▸ **What needs to be done**:
Leave the pictures out. Retype exactly the lines below from the one containing "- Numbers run" through the one containing "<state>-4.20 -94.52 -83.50", and no others.

↓

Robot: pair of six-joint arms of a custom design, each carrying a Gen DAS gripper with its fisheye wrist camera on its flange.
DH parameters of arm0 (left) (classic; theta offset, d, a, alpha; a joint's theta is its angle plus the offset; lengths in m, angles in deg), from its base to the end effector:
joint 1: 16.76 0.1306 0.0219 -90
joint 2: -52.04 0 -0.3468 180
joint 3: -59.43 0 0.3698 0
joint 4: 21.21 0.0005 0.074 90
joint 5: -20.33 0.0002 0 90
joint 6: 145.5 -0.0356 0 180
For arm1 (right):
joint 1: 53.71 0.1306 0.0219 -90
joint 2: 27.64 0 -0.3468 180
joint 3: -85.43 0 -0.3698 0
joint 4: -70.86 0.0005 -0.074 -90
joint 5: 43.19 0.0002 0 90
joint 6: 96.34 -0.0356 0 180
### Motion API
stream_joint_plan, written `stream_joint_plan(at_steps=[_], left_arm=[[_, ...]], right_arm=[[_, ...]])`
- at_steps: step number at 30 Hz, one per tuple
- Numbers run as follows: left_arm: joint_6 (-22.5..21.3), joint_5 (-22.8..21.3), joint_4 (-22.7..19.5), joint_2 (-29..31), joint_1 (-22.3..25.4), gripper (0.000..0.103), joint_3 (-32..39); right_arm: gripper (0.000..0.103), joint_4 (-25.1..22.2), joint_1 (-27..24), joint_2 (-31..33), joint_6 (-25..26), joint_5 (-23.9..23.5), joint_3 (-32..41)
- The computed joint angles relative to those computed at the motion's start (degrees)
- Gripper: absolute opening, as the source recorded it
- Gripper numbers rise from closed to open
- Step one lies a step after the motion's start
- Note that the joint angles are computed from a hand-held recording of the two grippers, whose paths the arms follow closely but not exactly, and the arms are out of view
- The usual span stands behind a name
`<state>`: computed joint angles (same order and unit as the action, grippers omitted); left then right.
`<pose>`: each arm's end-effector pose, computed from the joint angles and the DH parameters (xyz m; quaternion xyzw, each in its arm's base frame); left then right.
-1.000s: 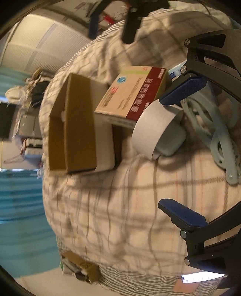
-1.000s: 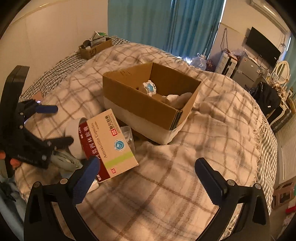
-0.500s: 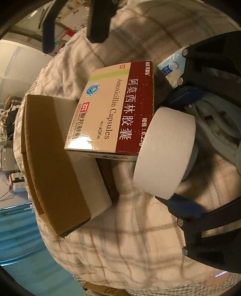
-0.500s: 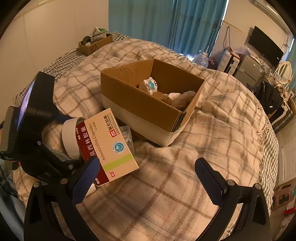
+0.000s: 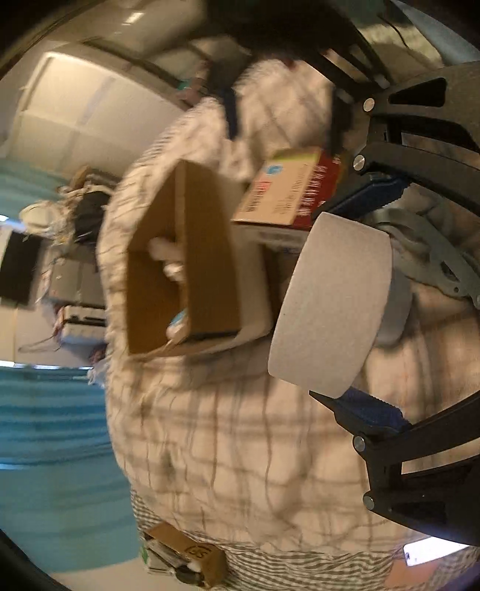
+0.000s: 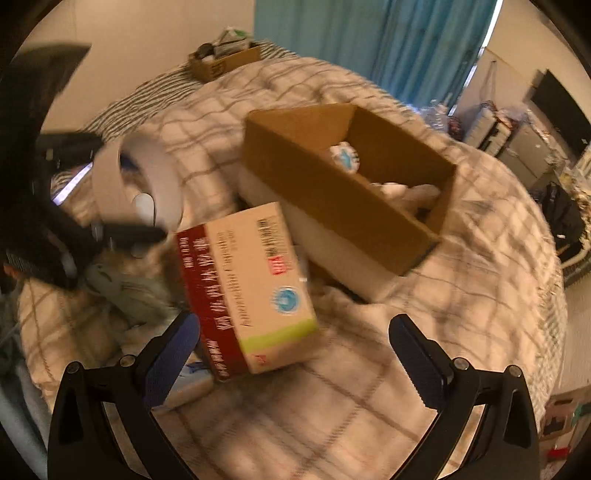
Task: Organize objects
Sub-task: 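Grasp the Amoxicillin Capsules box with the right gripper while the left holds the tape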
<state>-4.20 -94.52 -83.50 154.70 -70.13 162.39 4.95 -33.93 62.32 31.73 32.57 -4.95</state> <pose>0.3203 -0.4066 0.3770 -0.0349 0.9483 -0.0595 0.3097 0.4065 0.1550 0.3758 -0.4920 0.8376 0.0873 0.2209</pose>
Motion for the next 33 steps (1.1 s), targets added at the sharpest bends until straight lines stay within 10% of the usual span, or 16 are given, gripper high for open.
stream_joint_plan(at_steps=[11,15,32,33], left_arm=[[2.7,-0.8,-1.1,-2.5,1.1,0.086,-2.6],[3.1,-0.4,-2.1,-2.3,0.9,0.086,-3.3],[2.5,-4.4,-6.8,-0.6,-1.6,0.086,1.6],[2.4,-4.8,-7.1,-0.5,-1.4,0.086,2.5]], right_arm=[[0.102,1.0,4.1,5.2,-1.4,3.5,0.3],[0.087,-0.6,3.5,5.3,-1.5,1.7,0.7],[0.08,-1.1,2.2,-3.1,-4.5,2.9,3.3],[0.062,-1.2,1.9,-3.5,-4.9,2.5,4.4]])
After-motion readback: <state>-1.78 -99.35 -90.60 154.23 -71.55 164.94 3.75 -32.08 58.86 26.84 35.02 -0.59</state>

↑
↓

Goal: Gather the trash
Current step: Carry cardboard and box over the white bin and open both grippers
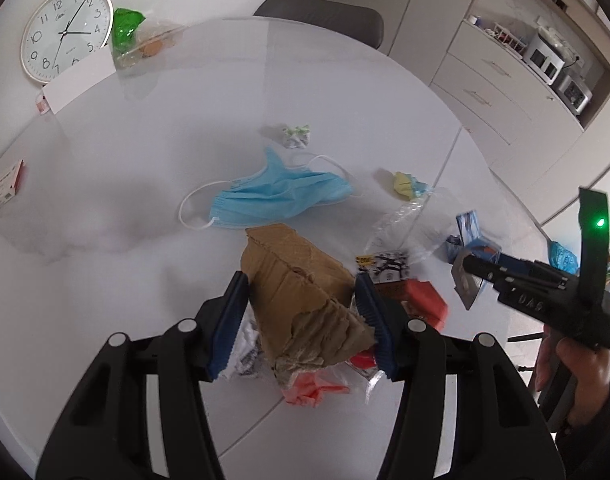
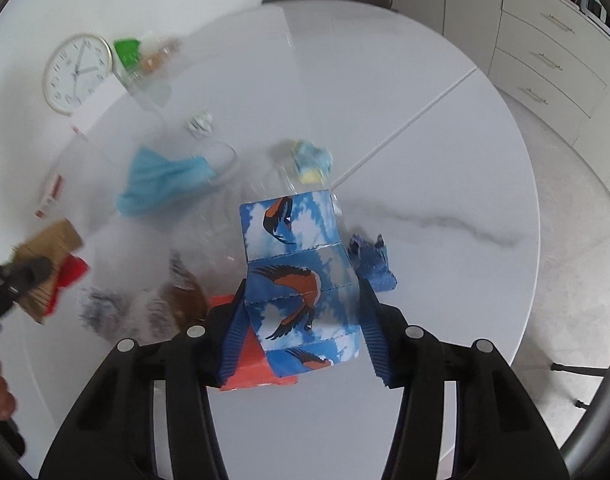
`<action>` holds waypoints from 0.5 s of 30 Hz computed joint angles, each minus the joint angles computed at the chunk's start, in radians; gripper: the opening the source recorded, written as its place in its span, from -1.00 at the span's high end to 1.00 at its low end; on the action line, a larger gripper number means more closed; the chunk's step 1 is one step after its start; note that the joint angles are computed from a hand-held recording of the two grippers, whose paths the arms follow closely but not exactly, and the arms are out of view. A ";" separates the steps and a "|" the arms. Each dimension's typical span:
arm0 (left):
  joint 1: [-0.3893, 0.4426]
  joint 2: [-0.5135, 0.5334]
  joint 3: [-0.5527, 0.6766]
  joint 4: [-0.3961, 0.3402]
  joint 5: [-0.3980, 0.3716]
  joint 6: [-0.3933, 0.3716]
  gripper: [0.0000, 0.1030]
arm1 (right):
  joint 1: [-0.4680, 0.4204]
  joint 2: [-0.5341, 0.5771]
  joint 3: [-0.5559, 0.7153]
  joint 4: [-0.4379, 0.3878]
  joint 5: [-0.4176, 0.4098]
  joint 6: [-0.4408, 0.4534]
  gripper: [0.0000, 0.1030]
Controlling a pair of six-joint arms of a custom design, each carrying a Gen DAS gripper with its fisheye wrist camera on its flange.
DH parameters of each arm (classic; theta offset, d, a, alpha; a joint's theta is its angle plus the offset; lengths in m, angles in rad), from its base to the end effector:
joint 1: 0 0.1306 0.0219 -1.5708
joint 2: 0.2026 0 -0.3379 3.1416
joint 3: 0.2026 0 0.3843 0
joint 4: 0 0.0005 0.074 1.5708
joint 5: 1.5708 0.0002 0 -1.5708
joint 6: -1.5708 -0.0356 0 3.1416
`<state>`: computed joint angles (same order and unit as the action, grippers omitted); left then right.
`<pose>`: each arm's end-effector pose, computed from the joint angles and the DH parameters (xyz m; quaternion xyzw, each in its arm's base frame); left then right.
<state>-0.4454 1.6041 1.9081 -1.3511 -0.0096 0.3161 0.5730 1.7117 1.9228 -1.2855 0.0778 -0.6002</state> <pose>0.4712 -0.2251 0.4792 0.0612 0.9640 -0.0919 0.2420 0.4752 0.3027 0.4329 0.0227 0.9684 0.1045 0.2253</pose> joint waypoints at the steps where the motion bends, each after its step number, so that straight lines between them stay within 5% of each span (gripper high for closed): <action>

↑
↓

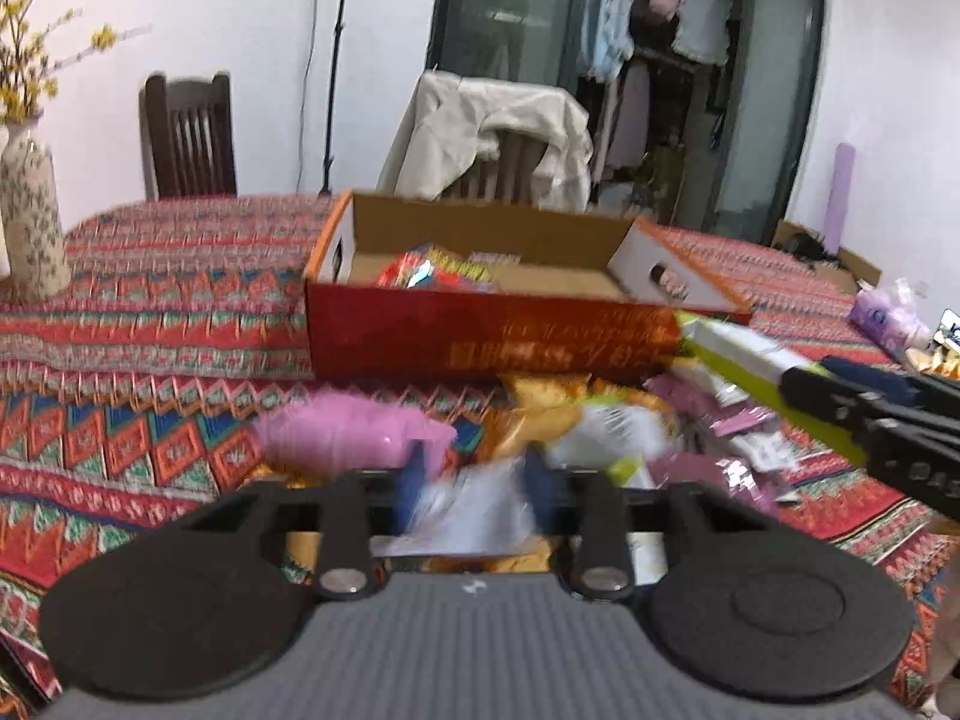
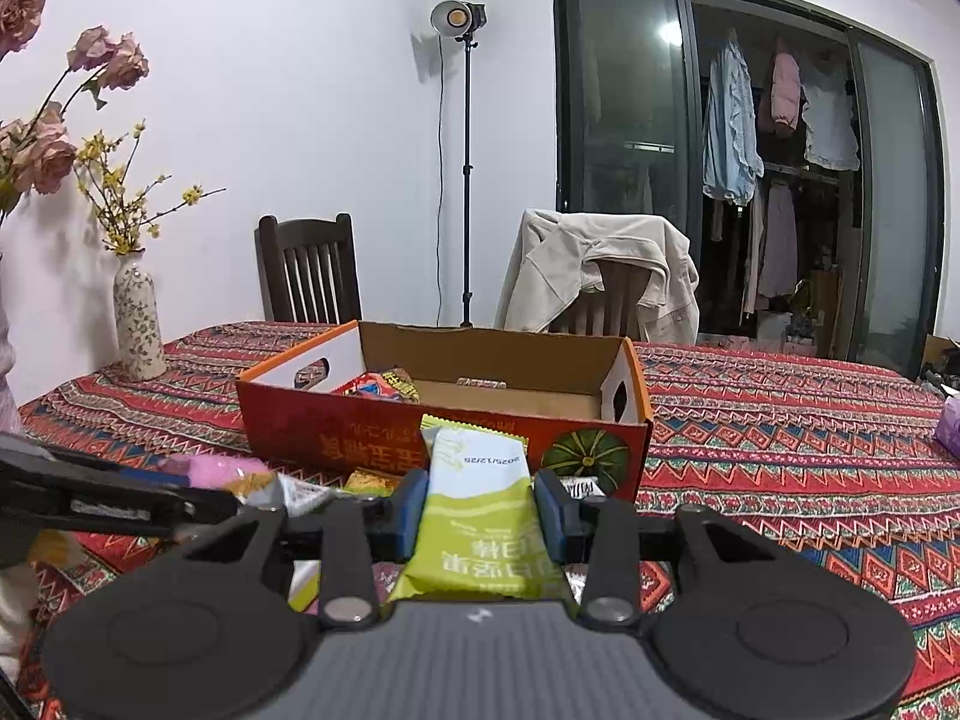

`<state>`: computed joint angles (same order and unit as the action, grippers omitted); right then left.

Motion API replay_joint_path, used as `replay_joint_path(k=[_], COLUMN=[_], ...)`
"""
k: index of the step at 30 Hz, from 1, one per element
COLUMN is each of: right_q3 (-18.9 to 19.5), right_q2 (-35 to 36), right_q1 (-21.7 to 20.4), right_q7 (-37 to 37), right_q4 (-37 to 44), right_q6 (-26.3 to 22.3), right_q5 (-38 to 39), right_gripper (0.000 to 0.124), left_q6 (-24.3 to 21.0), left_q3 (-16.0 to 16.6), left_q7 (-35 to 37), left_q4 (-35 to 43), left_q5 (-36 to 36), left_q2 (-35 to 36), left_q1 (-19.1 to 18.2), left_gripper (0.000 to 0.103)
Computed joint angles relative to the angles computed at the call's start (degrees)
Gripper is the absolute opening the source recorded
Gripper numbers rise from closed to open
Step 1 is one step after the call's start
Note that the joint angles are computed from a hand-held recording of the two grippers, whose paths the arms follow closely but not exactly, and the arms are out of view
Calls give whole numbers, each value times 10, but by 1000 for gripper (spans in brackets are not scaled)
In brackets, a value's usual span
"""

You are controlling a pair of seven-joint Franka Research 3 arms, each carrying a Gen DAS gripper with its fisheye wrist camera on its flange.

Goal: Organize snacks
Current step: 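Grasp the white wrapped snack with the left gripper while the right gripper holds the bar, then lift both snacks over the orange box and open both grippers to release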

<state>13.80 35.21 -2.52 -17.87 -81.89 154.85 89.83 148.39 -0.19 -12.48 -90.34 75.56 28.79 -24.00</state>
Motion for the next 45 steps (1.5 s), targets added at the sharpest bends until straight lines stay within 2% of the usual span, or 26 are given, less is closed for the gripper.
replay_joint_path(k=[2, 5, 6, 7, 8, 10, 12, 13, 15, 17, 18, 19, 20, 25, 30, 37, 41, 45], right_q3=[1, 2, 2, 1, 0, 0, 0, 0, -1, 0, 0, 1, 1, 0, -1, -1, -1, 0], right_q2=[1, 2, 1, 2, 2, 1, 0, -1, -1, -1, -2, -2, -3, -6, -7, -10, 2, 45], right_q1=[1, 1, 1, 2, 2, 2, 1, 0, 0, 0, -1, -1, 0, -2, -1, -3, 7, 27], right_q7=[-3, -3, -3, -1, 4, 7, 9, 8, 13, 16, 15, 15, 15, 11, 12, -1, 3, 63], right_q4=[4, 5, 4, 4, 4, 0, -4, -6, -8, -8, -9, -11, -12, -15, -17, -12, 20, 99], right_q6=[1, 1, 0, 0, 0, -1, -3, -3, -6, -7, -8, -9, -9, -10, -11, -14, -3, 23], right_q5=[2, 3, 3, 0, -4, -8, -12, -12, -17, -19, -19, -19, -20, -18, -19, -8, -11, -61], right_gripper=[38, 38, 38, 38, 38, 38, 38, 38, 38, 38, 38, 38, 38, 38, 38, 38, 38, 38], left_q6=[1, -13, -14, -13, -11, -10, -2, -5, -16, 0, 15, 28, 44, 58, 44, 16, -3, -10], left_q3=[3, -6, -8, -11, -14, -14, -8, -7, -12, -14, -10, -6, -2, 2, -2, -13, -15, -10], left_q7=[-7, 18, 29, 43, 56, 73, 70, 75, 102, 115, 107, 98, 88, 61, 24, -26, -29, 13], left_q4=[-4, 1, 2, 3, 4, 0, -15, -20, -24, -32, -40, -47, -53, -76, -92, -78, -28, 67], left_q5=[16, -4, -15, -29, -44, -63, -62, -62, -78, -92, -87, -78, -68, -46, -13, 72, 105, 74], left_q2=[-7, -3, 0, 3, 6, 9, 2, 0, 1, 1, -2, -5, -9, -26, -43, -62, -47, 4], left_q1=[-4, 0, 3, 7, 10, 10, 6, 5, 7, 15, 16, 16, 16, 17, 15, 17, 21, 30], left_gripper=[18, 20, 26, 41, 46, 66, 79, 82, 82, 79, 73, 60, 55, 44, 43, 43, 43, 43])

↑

▸ **Output for this exercise**:
- Numbers run as follows: left_arm: joint_6 (-22.5..21.3), joint_5 (-22.8..21.3), joint_4 (-22.7..19.5), joint_2 (-29..31), joint_1 (-22.3..25.4), gripper (0.000..0.103), joint_3 (-32..39); right_arm: gripper (0.000..0.103), joint_4 (-25.1..22.2), joint_1 (-27..24), joint_2 (-31..33), joint_6 (-25..26), joint_5 (-23.9..23.5), joint_3 (-32..41)
- The computed joint angles relative to those computed at the motion's start (degrees)
- Gripper: absolute opening, as the source recorded it
- Gripper numbers rise from closed to open
- Step one lies a step after the motion's start
- Note that the joint angles are computed from a hand-held recording of the two grippers, whose paths the arms follow closely but not exactly, and the arms are out of view
- The usual span stands behind a name
`<state>`: computed joint angles (same order and unit as the action, grippers omitted); left then right.
`<pose>`: each arm's end-effector pose, computed from the joint angles and the DH parameters (xyz m; quaternion xyzw, each in its arm's base frame); left then right.
-1.000s: 
-1.000s: 
-0.500s: 
-0.500s: 
+0.000s: 
+0.000s: 
Task: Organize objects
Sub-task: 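Grasp the Amoxicillin Capsules box with the right gripper while the left holds the tape
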<state>-4.20 -94.52 -83.50 154.70 -70.13 162.39 4.95 -33.93 62.32 31.73 32.57 -4.95</state> <pose>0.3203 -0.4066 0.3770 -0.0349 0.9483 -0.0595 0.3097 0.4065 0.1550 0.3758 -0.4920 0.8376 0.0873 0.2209</pose>

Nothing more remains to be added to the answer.